[[ DATA SEGMENT, beginning ]]

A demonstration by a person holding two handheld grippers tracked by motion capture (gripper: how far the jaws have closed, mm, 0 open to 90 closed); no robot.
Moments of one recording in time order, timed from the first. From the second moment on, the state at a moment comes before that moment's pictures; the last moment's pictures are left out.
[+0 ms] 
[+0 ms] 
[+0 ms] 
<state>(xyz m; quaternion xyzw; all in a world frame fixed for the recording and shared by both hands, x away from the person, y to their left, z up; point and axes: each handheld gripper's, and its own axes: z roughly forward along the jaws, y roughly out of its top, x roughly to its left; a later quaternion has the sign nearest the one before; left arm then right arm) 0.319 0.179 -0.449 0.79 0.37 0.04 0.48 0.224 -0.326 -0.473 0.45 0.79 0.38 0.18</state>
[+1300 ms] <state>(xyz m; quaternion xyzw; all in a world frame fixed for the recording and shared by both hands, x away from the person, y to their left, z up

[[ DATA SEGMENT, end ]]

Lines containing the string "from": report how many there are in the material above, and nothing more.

3